> [WHAT IS REQUIRED] Of all the lines below, output only those starting at the one with "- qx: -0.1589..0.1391" and ending at the one with "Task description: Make", both ends included, exactly as written.

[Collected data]
****
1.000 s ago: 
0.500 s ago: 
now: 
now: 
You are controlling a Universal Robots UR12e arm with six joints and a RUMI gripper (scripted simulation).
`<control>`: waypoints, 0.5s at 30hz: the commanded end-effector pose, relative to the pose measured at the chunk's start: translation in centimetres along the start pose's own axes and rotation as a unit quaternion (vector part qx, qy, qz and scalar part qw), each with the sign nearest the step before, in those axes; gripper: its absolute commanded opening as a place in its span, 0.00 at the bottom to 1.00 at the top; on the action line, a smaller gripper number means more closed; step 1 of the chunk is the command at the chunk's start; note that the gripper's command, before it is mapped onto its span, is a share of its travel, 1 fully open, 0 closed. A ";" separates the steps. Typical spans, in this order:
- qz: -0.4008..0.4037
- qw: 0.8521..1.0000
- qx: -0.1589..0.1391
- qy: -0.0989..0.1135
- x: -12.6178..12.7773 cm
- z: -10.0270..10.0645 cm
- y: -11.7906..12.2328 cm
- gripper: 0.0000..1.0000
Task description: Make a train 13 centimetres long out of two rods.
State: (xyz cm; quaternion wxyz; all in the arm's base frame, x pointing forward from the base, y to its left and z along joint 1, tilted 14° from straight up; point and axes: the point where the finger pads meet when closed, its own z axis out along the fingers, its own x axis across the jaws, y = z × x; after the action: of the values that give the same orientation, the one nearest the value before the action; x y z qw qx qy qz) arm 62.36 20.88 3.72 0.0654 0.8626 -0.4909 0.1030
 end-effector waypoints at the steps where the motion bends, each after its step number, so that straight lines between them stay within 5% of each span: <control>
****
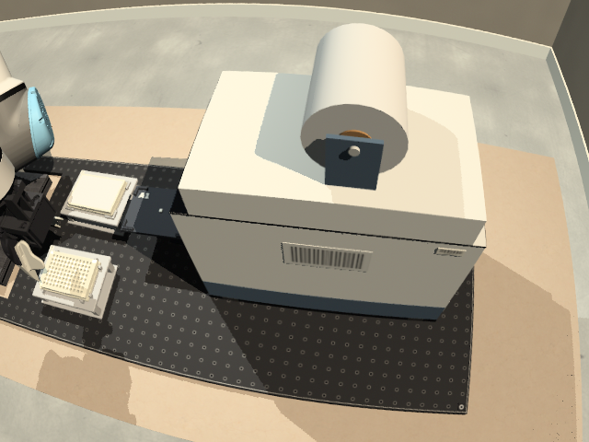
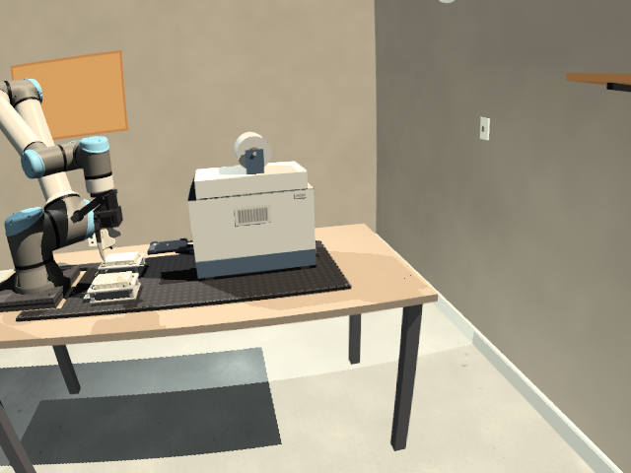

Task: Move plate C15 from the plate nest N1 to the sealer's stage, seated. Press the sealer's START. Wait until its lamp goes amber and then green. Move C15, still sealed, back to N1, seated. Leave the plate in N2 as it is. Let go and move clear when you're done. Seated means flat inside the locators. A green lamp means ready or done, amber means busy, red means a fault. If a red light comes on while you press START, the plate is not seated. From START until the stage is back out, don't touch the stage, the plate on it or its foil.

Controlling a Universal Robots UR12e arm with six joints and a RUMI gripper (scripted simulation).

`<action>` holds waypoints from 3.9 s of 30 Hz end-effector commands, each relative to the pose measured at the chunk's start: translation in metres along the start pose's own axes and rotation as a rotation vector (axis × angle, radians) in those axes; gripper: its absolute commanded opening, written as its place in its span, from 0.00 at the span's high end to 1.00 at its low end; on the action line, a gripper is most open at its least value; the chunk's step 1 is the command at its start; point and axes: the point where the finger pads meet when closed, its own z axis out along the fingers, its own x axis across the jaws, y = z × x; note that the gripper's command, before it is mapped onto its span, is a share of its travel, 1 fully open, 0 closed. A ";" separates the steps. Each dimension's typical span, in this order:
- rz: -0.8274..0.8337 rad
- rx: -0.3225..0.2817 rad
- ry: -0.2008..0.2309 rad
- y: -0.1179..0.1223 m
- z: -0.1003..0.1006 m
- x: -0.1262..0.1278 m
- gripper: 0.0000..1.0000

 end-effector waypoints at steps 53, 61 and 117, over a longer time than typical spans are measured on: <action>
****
> [WRITTEN REPLY]
- qx: -0.1589..0.1391
- qy: -0.0989..0.1135
- x: -12.6178..12.7773 cm
- z: -10.0270..10.0645 cm
- y: -11.7906..12.2328 cm
- gripper: 0.0000..1.0000
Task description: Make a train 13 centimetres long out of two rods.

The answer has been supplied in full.